Not enough profit to sustain investment in HPC. This is something that we have been saying for years, and something that annoys a lot of people who pay a lot of money for HPC systems and wish they cost a lot less. The competitive nature of HPC has driven down the price of systems, to be sure. “We are not getting as much innovation as we could if we had a more vibrant market,” says Gara, and he is right.
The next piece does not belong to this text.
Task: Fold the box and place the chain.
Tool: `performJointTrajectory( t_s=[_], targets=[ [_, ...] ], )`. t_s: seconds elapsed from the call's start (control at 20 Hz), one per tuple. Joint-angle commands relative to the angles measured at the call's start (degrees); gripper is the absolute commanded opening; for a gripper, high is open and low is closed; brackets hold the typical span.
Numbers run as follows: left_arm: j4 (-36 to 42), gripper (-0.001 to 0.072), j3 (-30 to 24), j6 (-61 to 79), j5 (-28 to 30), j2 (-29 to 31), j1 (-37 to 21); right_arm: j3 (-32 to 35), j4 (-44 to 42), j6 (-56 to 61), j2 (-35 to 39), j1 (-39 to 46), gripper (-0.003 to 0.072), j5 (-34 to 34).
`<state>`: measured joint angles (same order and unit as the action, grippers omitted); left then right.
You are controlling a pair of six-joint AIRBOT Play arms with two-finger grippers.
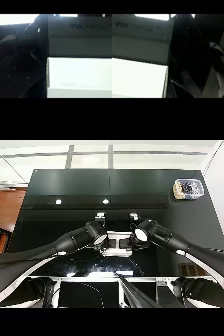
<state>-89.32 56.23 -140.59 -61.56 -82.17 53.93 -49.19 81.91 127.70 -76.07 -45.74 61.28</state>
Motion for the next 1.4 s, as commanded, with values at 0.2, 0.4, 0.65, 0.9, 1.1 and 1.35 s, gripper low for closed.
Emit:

We would add that the military and energy departments of the major governments of the world used to shell out a lot more dough for gigascale, terascale, and petascale systems and they are much more conservative and much more demanding as customers these days. DARPA, for instance, needs to have teraflops in a backpack and petaflops in a tank more than it needs exaflops in a datacenter, and that is one reason why investment has been curtailed here. These are very different architectural challenges, and they don’t mesh to help spread the cost of investment over the greatest number of buyers.
It has been far, far easier to expand the performance of an HPC system than it has been to bring down its price, and that, more than anything, is what has limited the market for HPC and therefore its broader expansion so there would, in fact, be a larger customer base and allowing for lower profits to still drive innovation. There is a reason why Google is not powered by Intel Xeon server nodes linked by Aries interconnects. Google would not have invented a damned thing if it could have afforded to buy it. So you end up with an HPC market that is even more bifurcated – and less profitable – than it appears from Gara’s HPC-centric view. In fact, no one is making very much money in systems other than Intel, Microsoft, Red Hat, and some flash and main memory makers these days, and this is an even bigger problem for the entire IT sector.